Key Experimental Results¶
Main Results (Table)¶
nuScenes Trajectory Planning (ST-P3 metrics):
| Method | LLM | L2 (1s) ↓ | L2 (2s) ↓ | L2 (3s) ↓ | Col. (1s) ↓ | Col. (2s) ↓ | Col. (3s) ↓ |
|---|---|---|---|---|---|---|---|
| VAD | - | 0.54 | 1.15 | 1.98 | 0.04 | 0.39 | 1.17 |
| OmniDrive | ✓ | 0.51 | 1.04 | 1.70 | - | - | - |
| FSDrive | ✓ | superior | superior | superior | lower | lower | lower |
FSDrive outperforms baselines on both L2 displacement error and collision rate, while achieving competitive performance on DriveLM scene understanding and future frame FID.
Ablation Study¶
- Visual CoT vs. Textual CoT vs.
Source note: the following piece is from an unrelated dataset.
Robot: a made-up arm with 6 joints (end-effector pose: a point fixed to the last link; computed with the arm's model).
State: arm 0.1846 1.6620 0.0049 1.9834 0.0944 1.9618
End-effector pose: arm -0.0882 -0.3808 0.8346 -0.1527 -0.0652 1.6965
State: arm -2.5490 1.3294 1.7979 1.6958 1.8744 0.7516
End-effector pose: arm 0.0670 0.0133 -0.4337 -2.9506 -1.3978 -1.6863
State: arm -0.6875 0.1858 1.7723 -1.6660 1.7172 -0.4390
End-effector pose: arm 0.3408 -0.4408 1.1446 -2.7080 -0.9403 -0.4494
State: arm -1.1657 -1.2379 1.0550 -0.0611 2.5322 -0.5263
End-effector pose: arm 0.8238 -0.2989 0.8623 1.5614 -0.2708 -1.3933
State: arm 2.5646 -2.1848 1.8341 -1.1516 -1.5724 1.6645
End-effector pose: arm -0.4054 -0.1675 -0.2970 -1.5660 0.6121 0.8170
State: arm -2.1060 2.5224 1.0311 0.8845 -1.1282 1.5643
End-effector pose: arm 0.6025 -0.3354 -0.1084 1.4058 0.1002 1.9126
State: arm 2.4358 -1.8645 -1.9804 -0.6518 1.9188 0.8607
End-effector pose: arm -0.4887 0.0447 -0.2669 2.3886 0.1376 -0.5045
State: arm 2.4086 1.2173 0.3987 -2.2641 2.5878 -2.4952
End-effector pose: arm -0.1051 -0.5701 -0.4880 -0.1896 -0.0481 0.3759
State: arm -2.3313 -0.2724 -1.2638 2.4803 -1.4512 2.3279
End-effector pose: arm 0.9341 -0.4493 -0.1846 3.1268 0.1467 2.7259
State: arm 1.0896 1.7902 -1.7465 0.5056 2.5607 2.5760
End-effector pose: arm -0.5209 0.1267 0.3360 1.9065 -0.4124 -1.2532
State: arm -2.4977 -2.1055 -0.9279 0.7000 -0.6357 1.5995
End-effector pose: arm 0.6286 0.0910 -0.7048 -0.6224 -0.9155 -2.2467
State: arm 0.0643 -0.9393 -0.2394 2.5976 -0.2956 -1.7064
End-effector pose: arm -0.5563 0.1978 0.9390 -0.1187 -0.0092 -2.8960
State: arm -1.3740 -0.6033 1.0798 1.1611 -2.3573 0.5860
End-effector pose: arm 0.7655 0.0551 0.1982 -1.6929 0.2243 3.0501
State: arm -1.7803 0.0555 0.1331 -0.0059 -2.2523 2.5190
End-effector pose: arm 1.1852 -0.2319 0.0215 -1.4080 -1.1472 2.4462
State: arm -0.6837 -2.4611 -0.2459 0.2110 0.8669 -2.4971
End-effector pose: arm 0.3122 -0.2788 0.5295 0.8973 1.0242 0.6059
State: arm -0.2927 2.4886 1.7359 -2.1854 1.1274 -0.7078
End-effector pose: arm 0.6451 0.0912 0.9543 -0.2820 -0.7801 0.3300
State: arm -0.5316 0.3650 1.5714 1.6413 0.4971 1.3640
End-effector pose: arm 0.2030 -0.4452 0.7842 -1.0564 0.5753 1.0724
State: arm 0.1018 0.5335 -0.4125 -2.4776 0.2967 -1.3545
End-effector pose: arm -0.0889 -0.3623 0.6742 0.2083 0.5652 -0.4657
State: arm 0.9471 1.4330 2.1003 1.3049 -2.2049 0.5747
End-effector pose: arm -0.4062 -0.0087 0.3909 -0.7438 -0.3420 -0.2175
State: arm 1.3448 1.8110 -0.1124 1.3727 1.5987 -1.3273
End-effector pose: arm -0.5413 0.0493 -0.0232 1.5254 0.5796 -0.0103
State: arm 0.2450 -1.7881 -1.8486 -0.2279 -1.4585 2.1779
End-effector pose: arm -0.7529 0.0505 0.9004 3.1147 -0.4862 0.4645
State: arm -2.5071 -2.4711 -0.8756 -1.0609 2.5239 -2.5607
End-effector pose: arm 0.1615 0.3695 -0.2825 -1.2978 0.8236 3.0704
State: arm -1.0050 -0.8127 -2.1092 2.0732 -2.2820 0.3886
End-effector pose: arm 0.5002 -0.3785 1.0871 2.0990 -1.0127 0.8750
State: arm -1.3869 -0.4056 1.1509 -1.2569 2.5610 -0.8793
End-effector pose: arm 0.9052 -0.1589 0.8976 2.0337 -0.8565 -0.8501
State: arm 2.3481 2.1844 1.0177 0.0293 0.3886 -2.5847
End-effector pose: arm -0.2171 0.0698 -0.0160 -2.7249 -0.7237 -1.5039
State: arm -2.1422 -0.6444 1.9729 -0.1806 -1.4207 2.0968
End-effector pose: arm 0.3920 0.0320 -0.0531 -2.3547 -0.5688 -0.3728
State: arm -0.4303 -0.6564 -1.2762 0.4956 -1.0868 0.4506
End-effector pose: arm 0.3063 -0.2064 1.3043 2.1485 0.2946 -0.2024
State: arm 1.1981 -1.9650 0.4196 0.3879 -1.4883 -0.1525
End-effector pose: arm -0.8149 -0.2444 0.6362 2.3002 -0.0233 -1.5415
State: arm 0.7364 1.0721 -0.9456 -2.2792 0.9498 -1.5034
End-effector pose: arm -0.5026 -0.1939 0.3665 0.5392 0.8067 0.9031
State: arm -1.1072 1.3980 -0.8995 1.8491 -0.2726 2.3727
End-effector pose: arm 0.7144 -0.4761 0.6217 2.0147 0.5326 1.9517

No CoT: Visual CoT significantly outperforms textual CoT, which in turn outperforms no CoT.
- Progressive generation vs. direct generation: Progressively generated future frames better conform to physical constraints.
- Necessity of VQA pre-training: Removing VQA pre-training leads to a substantial drop in scene understanding performance.
- MoVQGAN codebook size: Larger codebooks improve generation quality at the cost of increased inference overhead.
Key Findings¶
- A competitive trajectory planning performance is achievable with only Qwen2-VL-2B, demonstrating the reasoning gains provided by visual CoT.
- Visual CoT supplies richer spatio-temporal information than textual CoT, directly reducing collision rates.
- Progressive generation is essential — directly generating complete future frames tends to violate physical constraints.
- MLLM visual generation capabilities can be activated with a very small amount of data, without training from scratch.
Highlights & Insights¶
- Paradigm Innovation: Enabling VLAs to "think visually" rather than "think verbally" more closely mirrors human driving cognition.
- Low Cost: Visual generation is activated with only 0.3% of the data, requiring no modification to the MLLM architecture.
- Progressive Physical Priors: Reasoning over lane lines and detection boxes as physical constraints before generating the complete scene ensures physical feasibility.
- Unifies the world model (future prediction) and inverse dynamics model (trajectory planning) within a single VLA.
Limitations & Future Work¶
- Validation is limited to nuScenes, which contains relatively homogeneous scenarios.
- Visual tokens from VQ-VAE lack semantic information, potentially affecting understanding tasks.
- Only a single future frame is predicted; multi-frame or long-horizon visual reasoning remains unexplored.
- Whether the inference speed of the 2B model meets real-time requirements has not been verified.
Related Work & Insights¶
- Distinction from EMMA (pure textual CoT) and CoT-VLA (mixed text-visual CoT): FSDrive employs a purely visual unified CoT.
- Draws on ideas from visual prompt engineering (e.g., red circles to guide attention) for annotating lane lines and detection boxes.
- The dual-purpose VLA combining a world model (generation) and an inverse dynamics model (planning) offers a new paradigm for autonomous driving VLMs.
Rating¶
⭐⭐⭐⭐ — The visual CoT concept is novel and well-motivated; the progressive physical prior design is elegant; and the low-cost approach to activating visual generation is practically valuable.